> THE PROBLEM: Word for word, restate the entries below, but exclude the images.

Saved entries:

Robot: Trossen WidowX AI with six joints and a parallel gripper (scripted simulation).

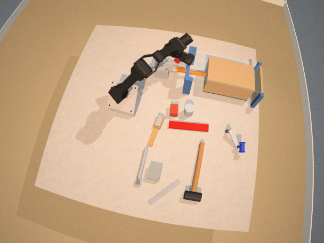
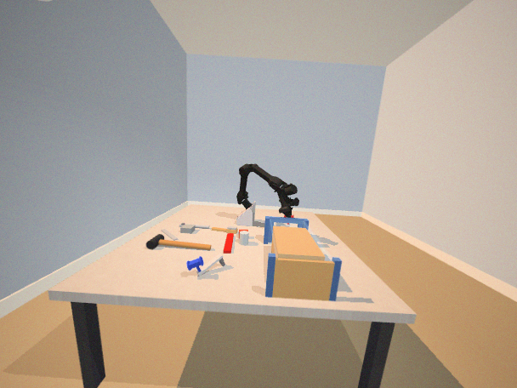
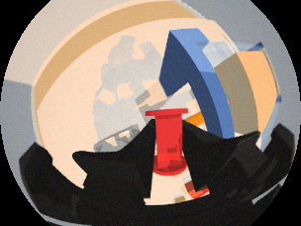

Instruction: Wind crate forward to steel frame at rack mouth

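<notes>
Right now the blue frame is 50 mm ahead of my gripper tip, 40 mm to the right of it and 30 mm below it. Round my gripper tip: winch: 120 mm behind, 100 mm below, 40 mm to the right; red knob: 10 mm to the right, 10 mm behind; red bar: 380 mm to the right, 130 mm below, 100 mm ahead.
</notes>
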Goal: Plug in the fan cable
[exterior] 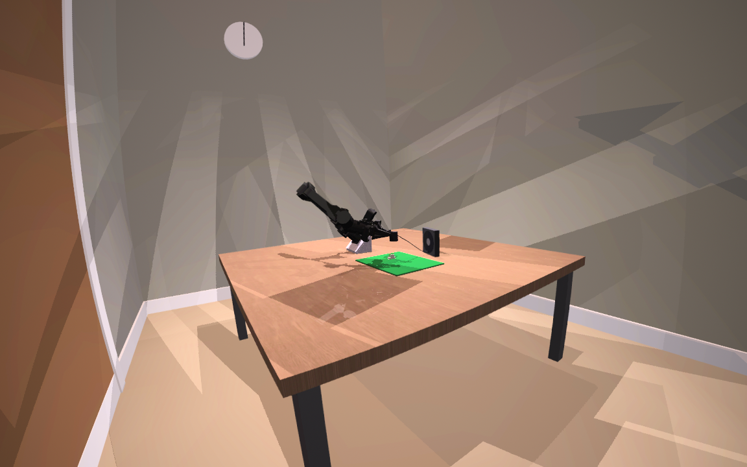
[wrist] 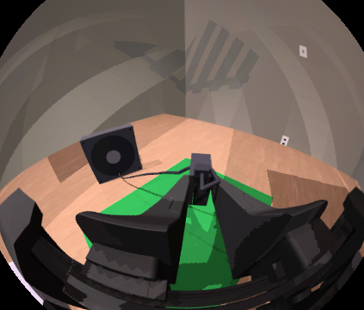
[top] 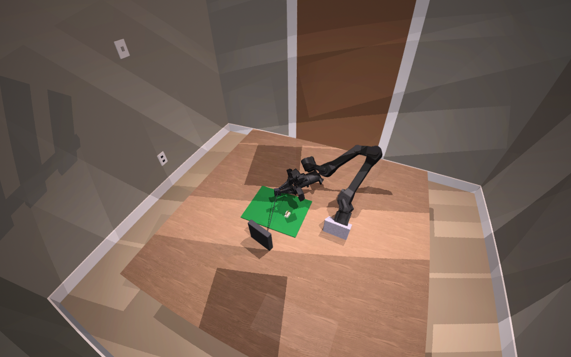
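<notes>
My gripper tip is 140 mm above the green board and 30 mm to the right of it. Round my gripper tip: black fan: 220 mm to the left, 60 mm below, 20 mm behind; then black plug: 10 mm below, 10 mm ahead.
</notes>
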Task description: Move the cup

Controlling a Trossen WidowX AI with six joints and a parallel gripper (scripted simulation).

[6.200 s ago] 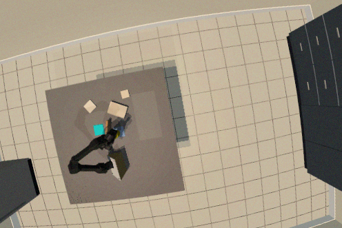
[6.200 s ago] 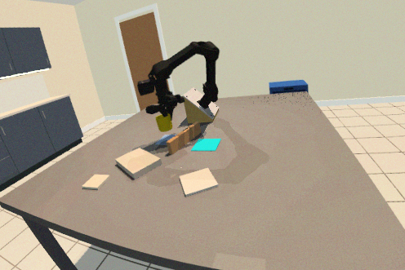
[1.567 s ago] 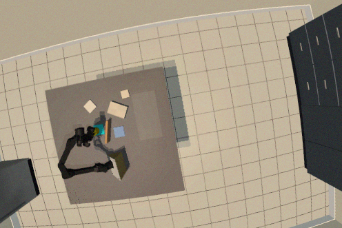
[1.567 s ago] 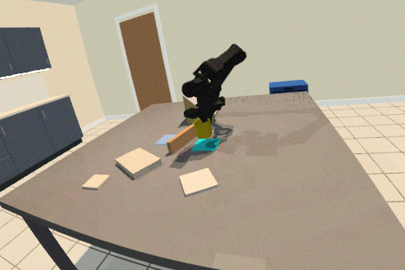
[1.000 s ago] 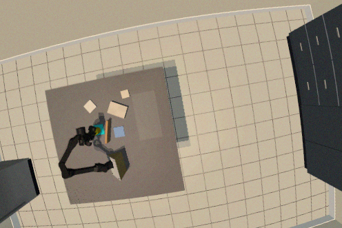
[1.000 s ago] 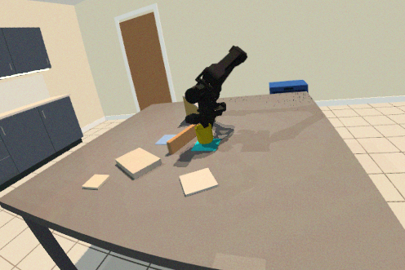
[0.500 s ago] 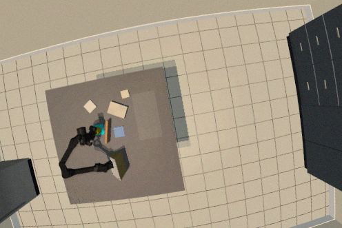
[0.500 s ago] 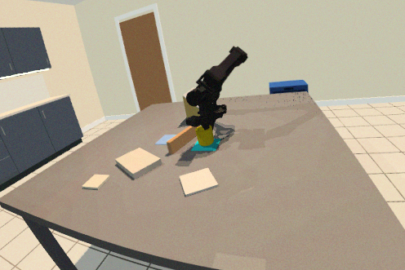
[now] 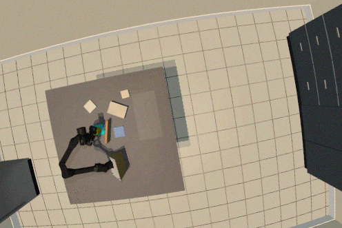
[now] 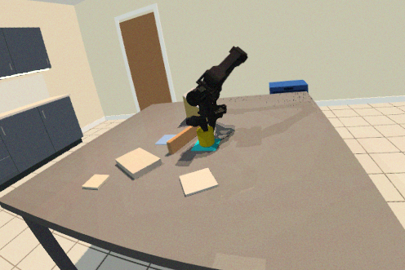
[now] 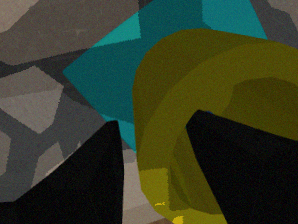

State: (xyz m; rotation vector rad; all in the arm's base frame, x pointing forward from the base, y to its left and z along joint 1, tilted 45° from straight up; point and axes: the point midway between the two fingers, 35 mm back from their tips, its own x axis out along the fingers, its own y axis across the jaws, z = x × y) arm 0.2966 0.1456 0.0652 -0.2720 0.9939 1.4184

> RESPONSE:
Robot: Trossen WidowX AI with six joints and a parallel gripper (scripted simulation).


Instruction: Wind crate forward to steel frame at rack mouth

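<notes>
Right now the blue frame is 50 mm ahead of my gripper tip, 40 mm to the right of it and 30 mm below it. Round my gripper tip: winch: 120 mm behind, 100 mm below, 40 mm to the right; red knob: 10 mm to the right, 10 mm behind; red bar: 380 mm to the right, 130 mm below, 100 mm ahead.
</notes>
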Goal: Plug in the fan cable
[exterior] 
[wrist] 
[top] 
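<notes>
My gripper tip is 140 mm above the green board and 30 mm to the right of it. Round my gripper tip: black fan: 220 mm to the left, 60 mm below, 20 mm behind; then black plug: 10 mm below, 10 mm ahead.
</notes>
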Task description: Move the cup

Controlling a Trossen WidowX AI with six joints and a parallel gripper (scripted simulation).

[6.200 s ago] 
[6.200 s ago] 
[1.567 s ago] 
[1.567 s ago] 
[1.000 s ago] 
[1.000 s ago] 
[0.500 s ago] 
[0.500 s ago] 
[now] 
[now] 
[now] 

State: (xyz m; rotation vector rad; all in the arm's base frame, x pointing forward from the base, y to its left and z along joint 1, tilted 45° from straight up; point and axes: the point midway between the two fingers, 35 mm back from their tips, its own x axis out along the fingers, its own y axis across the jaws, z = x × y) arm 0.2966 0.1456 0.0652 -0.2720 0.9939 1.4184

The exercise was answered in full.